The caffeine from tea is unlike that found in coffee. In comparison, tea can promote a more focused awareness and you won’t get the jitters. Tea also provides more sustained energy so you won’t experience a crash that can often occur when you drink coffee. In addition, many teas promote feelings of calmness, tranquility and ease which can help with any hunger-related mood swings.
- Supports cell health
Tea is a powerhouse when it comes to antioxidants. The polyphenols in tea help your body fight off free radicals which can in turn leave you feeling energized, support gut health and digestion, improve your mental focus and even make your skin glow!
So, which types of tea are best for intermittent fasting? Here’s a few that we recommend:
- Green tea – Packed with potent antioxidants and ghrelin-stabilizing compounds, green tea is a great option for whenever you feel hunger pangs or want an immune boost.
- Black tea – Did you know black tea leaves are really just fermented green tea leaves? This means it is a prebiotic – great for promoting gut health! Black tea also contains higher levels of caffeine if you need a bigger boost in the morning to get your day started.
- Ginger tea – Ginger is known for its ability to alleviate nausea and it can also increase satiety.
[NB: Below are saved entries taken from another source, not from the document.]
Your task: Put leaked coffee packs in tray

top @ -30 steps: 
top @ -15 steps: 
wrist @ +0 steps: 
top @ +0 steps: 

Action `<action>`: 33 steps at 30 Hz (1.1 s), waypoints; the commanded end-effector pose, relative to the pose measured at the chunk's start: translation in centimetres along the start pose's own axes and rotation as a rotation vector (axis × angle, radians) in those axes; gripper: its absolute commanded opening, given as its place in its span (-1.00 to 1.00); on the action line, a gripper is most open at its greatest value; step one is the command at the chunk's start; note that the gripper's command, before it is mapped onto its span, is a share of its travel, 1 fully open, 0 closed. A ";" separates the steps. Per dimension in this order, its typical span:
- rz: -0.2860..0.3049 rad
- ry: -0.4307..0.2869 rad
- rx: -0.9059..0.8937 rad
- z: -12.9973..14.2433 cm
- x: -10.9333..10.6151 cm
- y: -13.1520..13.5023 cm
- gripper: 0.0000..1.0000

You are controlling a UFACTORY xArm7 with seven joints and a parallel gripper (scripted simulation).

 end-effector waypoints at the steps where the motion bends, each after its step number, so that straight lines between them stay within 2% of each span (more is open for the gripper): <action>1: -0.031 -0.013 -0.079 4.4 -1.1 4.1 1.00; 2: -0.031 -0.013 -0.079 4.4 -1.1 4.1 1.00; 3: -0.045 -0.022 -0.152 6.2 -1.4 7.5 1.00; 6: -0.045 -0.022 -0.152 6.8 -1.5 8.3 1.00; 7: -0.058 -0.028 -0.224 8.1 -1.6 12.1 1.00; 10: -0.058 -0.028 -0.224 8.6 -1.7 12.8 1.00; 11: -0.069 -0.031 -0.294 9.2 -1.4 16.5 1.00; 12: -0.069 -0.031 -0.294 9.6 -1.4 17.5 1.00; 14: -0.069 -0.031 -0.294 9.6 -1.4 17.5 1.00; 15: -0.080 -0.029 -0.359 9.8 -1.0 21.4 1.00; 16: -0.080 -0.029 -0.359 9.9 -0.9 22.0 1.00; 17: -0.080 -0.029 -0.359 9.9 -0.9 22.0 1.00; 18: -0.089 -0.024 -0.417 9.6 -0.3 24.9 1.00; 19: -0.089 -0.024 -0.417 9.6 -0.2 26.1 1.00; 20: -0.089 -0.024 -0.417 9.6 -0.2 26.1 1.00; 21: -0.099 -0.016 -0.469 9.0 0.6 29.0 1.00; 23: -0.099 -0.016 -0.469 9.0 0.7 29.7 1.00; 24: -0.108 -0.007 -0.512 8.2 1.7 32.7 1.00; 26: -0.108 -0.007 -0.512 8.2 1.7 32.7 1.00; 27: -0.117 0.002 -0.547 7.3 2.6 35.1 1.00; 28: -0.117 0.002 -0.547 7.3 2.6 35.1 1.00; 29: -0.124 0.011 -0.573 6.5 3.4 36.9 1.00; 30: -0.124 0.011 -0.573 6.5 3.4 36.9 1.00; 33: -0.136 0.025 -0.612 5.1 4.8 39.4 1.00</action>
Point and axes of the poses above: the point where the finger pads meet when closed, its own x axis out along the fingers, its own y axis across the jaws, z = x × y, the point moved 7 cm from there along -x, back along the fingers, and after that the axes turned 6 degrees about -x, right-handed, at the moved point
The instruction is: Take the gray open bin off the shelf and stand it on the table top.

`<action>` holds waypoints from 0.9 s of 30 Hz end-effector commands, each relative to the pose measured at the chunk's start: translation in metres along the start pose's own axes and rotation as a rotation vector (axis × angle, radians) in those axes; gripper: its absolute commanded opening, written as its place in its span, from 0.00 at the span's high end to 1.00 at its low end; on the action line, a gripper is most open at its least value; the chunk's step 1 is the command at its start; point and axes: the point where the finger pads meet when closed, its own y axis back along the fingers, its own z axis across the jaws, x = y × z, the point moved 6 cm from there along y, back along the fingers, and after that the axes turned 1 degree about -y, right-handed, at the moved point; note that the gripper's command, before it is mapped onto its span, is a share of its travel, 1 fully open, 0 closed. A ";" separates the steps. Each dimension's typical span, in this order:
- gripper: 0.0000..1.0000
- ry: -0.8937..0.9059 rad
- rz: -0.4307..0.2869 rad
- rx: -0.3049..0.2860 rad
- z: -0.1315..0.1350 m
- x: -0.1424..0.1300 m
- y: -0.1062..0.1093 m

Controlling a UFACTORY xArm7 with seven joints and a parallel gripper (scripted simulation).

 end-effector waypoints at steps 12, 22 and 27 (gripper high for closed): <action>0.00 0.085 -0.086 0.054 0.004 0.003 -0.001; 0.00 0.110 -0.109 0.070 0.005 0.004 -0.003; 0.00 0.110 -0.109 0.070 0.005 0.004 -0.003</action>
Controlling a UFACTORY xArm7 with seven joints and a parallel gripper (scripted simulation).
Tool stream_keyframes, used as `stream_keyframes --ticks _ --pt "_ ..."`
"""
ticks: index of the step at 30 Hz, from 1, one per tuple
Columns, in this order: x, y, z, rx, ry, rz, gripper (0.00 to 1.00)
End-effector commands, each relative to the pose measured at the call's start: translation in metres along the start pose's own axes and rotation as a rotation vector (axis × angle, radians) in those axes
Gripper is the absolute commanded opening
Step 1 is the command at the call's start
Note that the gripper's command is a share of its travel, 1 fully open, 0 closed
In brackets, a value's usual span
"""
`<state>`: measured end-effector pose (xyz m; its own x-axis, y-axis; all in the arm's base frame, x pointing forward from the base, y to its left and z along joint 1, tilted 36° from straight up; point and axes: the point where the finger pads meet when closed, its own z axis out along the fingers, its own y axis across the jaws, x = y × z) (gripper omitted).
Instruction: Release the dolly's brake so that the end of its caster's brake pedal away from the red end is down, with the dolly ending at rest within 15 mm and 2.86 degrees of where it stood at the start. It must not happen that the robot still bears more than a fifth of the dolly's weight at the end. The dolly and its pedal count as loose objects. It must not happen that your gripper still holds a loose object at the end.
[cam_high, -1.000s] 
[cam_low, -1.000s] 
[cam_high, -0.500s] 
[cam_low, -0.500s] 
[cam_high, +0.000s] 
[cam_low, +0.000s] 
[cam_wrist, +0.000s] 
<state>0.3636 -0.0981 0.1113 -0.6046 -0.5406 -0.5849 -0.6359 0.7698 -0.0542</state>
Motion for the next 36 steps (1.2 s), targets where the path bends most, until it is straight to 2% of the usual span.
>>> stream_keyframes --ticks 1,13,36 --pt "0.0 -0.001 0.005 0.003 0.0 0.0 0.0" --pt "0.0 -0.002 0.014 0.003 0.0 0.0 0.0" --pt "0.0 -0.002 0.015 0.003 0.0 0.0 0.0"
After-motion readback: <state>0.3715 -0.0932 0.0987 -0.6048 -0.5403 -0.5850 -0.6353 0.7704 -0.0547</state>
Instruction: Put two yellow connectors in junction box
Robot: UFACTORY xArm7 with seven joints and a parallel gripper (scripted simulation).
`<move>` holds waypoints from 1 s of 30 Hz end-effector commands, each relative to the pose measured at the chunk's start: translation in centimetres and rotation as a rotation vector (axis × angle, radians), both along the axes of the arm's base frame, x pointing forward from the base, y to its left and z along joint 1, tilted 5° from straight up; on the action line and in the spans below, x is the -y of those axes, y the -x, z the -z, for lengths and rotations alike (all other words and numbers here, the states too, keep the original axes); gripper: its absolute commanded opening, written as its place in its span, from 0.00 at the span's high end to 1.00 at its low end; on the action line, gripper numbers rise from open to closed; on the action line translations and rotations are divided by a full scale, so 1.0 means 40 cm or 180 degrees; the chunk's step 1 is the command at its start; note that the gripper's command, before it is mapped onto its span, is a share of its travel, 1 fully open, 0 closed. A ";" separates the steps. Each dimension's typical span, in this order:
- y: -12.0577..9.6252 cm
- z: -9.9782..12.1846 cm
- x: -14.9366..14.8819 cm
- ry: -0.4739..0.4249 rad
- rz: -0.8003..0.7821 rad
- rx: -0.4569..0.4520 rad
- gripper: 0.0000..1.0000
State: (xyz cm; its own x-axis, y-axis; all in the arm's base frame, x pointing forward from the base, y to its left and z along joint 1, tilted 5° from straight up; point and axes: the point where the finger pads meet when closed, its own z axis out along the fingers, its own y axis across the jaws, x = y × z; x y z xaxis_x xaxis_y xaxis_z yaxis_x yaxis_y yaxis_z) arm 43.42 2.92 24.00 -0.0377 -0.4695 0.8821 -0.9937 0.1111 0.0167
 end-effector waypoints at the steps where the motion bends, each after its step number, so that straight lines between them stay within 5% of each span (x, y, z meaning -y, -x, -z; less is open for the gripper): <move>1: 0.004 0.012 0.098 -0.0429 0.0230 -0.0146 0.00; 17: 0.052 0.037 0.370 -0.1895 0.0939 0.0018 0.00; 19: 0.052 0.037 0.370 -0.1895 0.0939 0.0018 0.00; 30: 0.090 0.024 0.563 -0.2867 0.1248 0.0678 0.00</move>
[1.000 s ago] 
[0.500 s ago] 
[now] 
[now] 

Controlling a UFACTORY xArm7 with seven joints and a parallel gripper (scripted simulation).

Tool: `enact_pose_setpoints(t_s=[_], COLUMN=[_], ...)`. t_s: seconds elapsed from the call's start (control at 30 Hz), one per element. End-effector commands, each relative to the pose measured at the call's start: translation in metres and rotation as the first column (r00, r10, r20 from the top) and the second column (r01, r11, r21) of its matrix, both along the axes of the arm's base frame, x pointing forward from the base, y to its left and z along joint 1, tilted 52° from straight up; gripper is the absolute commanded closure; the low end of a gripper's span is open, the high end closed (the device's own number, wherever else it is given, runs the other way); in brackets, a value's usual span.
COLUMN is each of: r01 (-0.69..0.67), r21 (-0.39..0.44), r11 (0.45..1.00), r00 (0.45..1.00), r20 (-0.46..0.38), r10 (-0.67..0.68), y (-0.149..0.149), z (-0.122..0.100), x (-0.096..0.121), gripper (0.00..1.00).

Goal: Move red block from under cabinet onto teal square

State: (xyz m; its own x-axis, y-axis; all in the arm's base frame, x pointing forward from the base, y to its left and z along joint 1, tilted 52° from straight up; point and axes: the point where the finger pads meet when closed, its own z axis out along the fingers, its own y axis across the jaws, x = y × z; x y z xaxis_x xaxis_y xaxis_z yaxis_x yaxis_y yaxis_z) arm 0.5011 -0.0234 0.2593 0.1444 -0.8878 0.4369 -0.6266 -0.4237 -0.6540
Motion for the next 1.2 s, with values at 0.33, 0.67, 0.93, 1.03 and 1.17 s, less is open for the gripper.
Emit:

This is a great one to have after dinner to help with digestion and prevent late night snacking!
- Hibiscus tea – Naturally caffeine-free, hibiscus tea is praised for its skin benefits and vitalizing antioxidant content. It tastes light and fruity so it’s perfect in place of a sweet dessert.
To unlock the full antioxidant benefits of tea, it is recommended to drink a minimum of 3 cups of high-quality tea per day. But be prepared to make an investment in higher quality teas because some of the inexpensive teas often use improper methods of processing that can strip away the original nutrients in the tea leaves, or they’ve been sitting on the grocery aisle shelves for much too long.
Here are some other tips for tea brewing to get the most out of your cup:
- Don’t use boiling hot water (let it cool after it reaches boiling point) or try cold brewing your tea. This is easier than it sounds – but it takes a little longer since heat normally speeds up the steeping process. The good thing is you can make a big batch that will last you at least a couple of days. A cold brewed cup of tea contains 2 to 3 times the antioxidants of a hot brewed cup! This means you actually have to drink less in order to get the same benefits as 3 hot brewed cups per day.
- Cover the top of your mug while your tea steeps to make sure all the benefits stay inside your cup and don’t float away with the steam!
- Use a tea filter for loose leaf teas, some are disposable and biodegradable. Great for making cold brew or tea on the go!